- _Problem description_
Where the records below show a line containing "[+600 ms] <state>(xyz", start copying; end with the line containing "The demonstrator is", and copy it too.

(Records from a collection)
★ ★ ★ ★ ★

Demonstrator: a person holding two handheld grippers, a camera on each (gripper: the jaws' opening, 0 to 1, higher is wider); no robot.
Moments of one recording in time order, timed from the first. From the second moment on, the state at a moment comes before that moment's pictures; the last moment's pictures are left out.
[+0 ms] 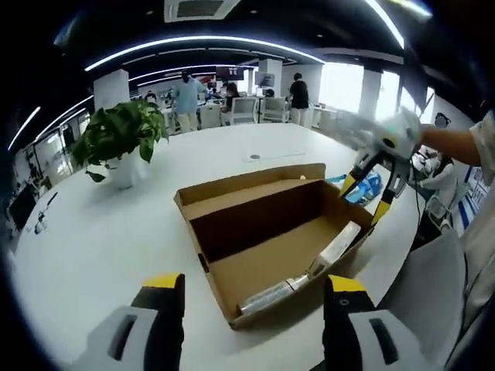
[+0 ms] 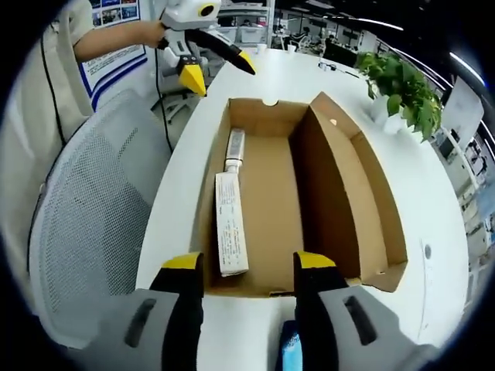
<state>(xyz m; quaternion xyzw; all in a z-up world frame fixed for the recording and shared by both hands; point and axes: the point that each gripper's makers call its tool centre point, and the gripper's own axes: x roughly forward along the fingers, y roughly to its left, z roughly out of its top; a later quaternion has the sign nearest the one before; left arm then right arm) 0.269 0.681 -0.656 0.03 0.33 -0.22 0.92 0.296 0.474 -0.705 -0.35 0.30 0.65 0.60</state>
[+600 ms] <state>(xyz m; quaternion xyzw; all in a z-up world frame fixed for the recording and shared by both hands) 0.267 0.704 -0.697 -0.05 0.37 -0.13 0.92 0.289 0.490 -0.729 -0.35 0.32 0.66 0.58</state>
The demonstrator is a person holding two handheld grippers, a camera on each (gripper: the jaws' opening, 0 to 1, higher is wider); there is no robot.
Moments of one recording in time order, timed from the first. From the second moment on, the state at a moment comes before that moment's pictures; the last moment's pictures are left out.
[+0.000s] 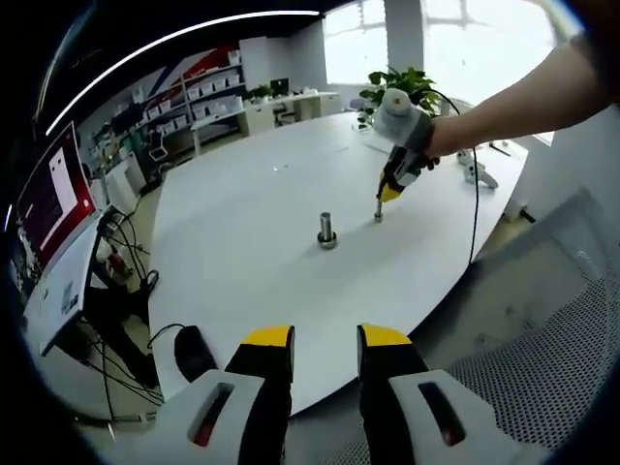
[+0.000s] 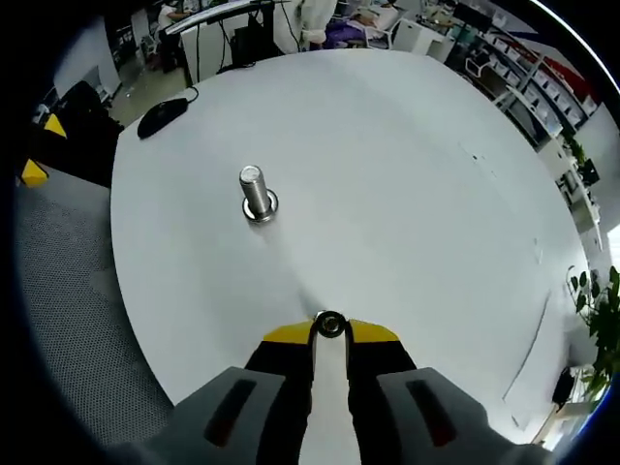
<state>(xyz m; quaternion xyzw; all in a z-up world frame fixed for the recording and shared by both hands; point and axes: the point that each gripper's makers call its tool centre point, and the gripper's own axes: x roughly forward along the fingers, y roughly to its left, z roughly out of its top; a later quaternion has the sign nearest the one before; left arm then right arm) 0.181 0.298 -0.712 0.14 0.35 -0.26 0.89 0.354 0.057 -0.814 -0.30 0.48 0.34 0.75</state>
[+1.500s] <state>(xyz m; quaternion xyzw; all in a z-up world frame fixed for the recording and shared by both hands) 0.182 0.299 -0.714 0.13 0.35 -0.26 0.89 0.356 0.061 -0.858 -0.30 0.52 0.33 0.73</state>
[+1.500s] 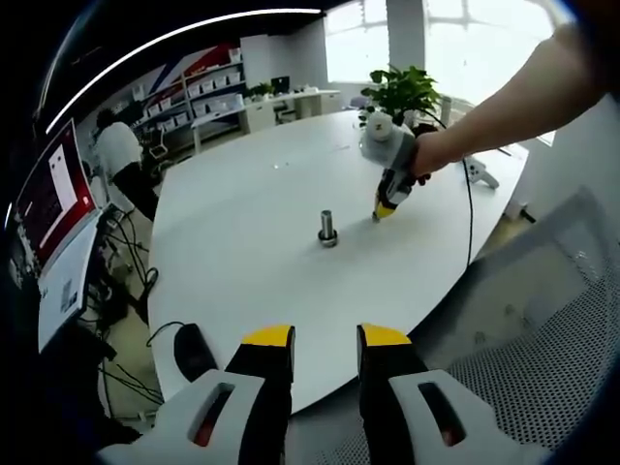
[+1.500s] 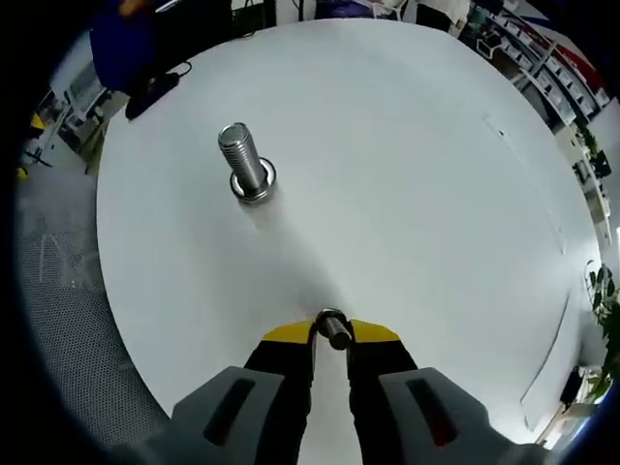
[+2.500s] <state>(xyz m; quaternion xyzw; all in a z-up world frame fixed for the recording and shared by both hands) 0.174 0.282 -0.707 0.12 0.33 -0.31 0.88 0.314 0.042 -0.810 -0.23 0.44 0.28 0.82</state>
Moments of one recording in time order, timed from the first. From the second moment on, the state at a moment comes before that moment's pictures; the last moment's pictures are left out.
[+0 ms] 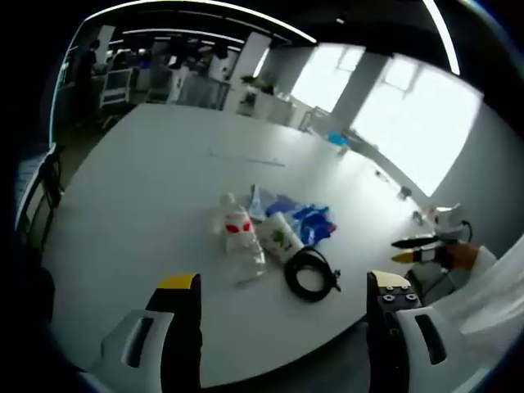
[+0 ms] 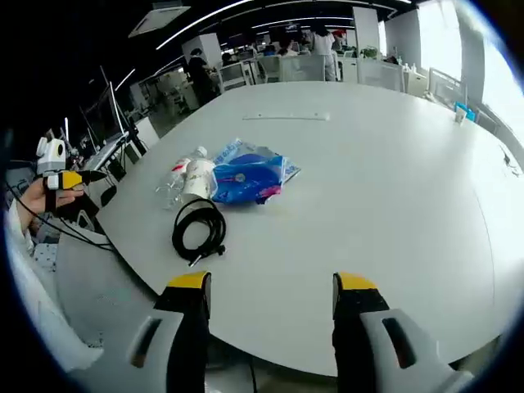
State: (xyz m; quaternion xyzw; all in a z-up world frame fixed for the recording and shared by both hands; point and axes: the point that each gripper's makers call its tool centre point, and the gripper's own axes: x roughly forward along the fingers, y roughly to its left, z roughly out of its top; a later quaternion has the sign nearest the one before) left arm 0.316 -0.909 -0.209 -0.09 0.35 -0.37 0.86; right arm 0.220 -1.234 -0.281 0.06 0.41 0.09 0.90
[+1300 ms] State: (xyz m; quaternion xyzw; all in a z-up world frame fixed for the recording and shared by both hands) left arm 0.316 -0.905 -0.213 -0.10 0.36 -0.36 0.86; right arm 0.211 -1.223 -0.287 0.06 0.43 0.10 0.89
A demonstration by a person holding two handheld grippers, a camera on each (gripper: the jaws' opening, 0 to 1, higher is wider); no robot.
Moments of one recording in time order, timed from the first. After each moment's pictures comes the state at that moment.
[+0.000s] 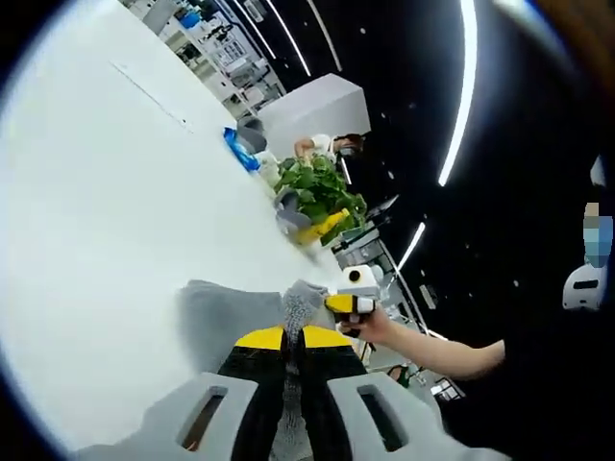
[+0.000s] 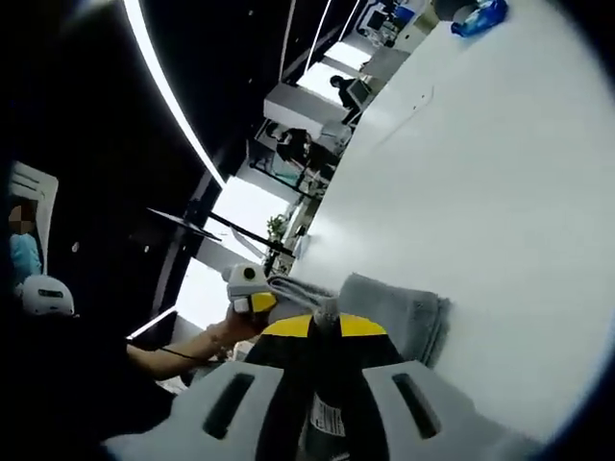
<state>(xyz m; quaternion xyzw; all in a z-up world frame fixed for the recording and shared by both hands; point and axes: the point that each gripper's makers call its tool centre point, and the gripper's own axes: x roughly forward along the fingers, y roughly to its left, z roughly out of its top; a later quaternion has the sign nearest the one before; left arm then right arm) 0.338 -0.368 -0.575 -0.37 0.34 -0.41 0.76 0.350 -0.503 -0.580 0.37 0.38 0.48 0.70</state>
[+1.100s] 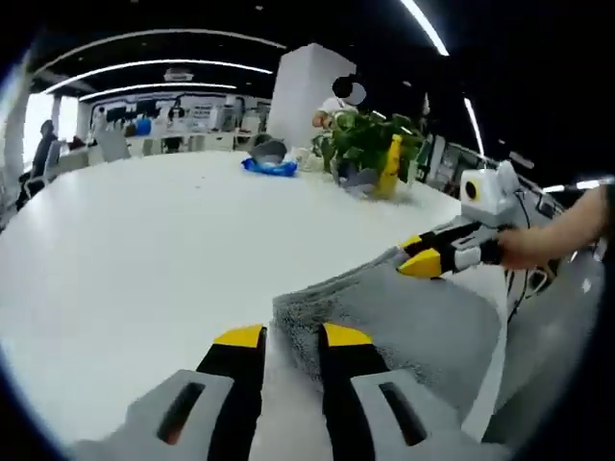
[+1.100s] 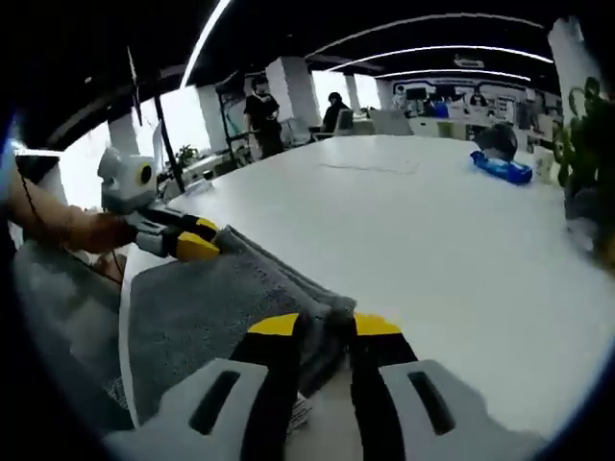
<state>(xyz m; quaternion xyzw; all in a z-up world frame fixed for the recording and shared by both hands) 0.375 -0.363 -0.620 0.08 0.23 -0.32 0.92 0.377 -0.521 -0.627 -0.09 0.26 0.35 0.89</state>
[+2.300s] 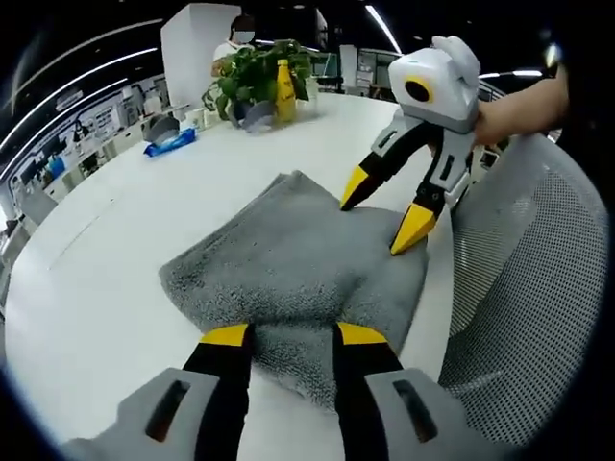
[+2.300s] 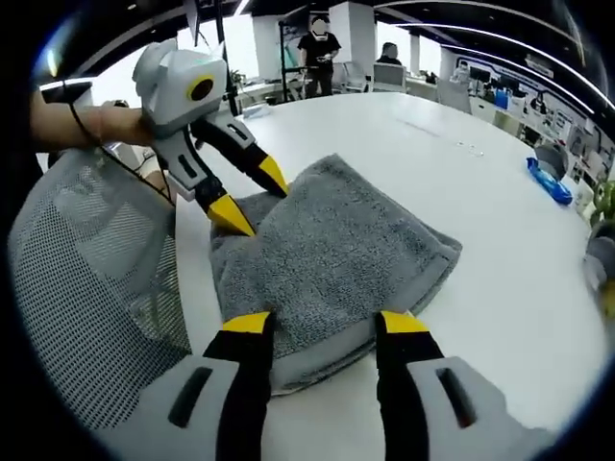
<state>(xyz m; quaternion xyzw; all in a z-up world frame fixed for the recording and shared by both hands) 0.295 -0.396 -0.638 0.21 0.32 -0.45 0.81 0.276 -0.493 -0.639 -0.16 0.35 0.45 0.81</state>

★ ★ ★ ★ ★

- _Response to this exercise_
[+600 ms] <state>(xyz m; quaternion xyzw; all in a z-up world frame fixed for the recording and shared by both hands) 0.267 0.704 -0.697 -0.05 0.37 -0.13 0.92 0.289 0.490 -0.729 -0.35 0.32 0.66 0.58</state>
The demonstrator is a person holding two handheld grippers, a camera on each (gripper: the jaws' opening, 0 to 1, higher is wider); there is no robot.

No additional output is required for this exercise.